Environmental bacteria as a reservoir of novel antibiotic resistance mechanisms

Streptomycetes are undisputedly the most important producers of antibiotics in the soil. Despite this, little is known about how they themselves resist antimicrobials. This is concerning as some of the most problematic resistance mechanisms we now see in the clinic have originated in the natural environment. It is therefore important to gain a better understanding of the arsenal of resistance mechanisms in the soil that have yet to be discovered.
Antimicrobial peptides (AMPs) have recently received much attention as promising new drugs. They are produced by low-GC Gram-positive firmicutes, which often share the soil habitat with streptomycetes. It is well-understood how firmicute bacteria resist AMPs, but the corresponding genes appear to be conspicuously absent from streptomycetes. Streptomyces venezuelae possesses a striking degree of resistance against AMPs. Sensitive mutants of this bacterium have been isolated, but none of the mutations are located in known antimicrobial resistance genes.
The project aims to identifying the gene(s) responsible for AMP resistance in S. venezuelae, determine how they are regulated, their wider distribution in actinomycetes, and the role of AMPs in the ecology of S. venezuelae. During the first year, this will entail selection of candidate genes responsible for AMP resistance using DNA and RNA sequencing data previously obtained from sensitive mutants by chemical mutagenesis.
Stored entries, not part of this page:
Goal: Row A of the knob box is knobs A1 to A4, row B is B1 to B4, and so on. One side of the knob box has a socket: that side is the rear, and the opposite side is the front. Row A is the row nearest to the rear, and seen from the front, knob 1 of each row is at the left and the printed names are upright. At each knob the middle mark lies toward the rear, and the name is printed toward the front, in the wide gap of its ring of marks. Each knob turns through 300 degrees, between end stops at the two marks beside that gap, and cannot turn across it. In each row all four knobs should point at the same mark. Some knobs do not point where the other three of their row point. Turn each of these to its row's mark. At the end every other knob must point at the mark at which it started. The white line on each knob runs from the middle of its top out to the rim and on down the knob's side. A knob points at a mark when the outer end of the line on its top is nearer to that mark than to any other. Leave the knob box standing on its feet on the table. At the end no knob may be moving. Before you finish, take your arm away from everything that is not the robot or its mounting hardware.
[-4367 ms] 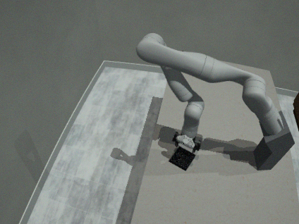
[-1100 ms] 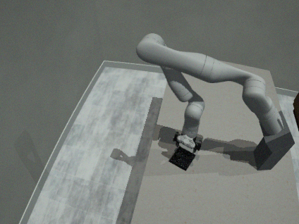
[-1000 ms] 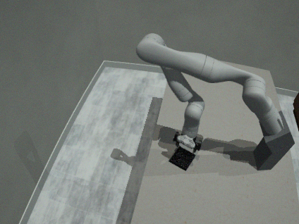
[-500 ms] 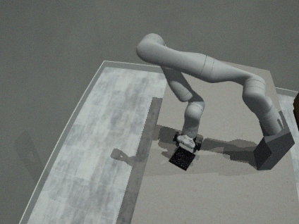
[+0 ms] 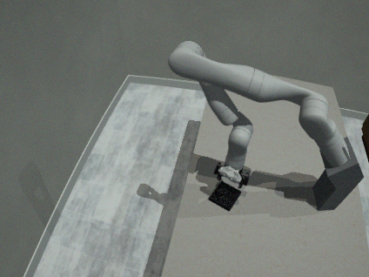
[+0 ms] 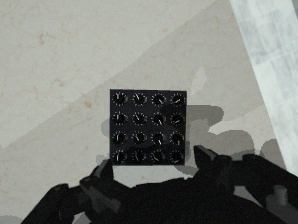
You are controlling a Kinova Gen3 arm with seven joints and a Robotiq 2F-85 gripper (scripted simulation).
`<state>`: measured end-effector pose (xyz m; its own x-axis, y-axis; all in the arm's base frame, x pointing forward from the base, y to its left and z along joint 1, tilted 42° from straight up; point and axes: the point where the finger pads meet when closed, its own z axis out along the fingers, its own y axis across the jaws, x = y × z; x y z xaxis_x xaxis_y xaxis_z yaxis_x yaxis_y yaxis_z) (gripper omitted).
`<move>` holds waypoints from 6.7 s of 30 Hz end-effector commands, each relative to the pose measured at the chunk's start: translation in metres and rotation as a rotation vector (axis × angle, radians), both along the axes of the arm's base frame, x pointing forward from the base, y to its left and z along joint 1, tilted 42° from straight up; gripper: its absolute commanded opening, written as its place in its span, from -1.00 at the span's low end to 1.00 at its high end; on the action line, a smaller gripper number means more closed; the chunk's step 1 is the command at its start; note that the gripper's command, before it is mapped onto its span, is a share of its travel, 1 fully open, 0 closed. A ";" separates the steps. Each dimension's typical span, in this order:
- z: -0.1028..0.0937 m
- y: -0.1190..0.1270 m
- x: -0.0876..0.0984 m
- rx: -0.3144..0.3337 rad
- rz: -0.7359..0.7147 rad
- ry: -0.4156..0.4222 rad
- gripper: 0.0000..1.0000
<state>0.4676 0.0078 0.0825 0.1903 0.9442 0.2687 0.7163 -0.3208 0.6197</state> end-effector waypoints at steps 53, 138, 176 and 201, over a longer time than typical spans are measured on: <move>-0.018 -0.045 -0.015 0.000 -0.007 0.003 1.00; 0.015 -0.020 -0.011 0.131 -0.150 0.017 -0.62; 0.014 -0.020 -0.010 0.131 -0.150 0.017 -0.62; -0.002 -0.018 0.004 0.130 -0.150 0.017 -0.62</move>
<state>0.4708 -0.0115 0.0844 0.3310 0.8629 0.3818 0.6615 -0.5008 0.5582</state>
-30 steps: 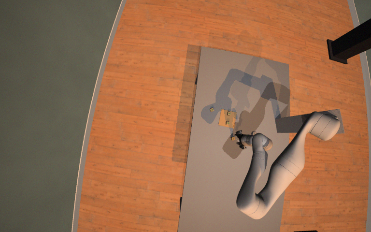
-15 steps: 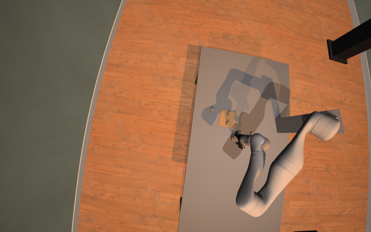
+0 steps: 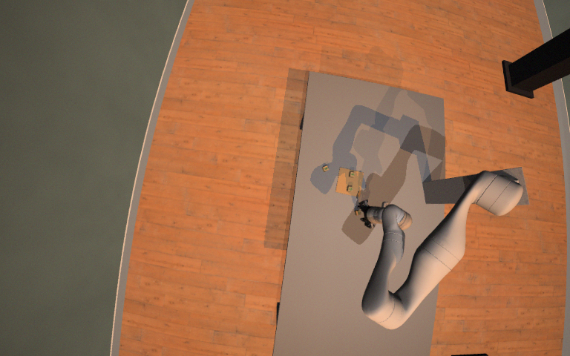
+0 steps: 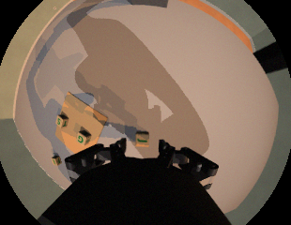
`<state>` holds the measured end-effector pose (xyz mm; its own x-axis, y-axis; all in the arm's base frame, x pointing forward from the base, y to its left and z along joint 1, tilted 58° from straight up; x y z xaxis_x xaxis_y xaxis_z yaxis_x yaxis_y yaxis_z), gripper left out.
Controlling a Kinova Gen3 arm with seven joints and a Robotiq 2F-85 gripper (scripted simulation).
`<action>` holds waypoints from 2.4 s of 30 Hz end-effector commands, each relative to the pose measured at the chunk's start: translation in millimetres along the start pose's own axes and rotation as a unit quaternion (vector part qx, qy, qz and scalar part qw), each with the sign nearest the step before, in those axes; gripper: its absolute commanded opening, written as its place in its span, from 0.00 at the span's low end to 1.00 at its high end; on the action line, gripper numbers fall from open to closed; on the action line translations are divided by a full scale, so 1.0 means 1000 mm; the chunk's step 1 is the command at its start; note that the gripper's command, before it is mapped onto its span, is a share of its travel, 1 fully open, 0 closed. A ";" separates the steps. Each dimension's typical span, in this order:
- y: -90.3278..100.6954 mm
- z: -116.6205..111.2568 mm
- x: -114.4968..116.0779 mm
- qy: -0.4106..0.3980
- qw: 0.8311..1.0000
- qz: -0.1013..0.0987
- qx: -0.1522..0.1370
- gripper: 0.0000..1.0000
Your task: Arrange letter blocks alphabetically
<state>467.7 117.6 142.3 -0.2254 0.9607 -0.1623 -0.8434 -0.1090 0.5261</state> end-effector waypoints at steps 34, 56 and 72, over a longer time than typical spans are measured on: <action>-0.006 -0.001 -0.001 0.001 1.000 -0.001 0.000 0.62; -0.008 -0.001 -0.001 0.001 1.000 -0.001 0.000 0.62; -0.032 -0.001 -0.001 0.001 1.000 -0.001 0.000 0.62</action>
<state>491.8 121.2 127.4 -0.2255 0.9608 -0.1614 -0.8434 -0.1096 0.5260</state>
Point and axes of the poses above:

Candidate genes will then be transduced into sensitive mutants to identify which genes reinstate the resistant phenotype.
Once the genes responsible for resistance have been identified, further exploratory work will seek to identify the mechanism by which these genes enable resistance. This is likely to include computational modelling of the mechanism. The prevalence and relevance of the newly identified resistance mechanisms in the environment will then be investigated using genomics and community interaction approaches. Understanding the composition of identified genes in the soil community will facilitate future predictions of the potential route by which resistance genes may transfer into clinical pathogenic strains.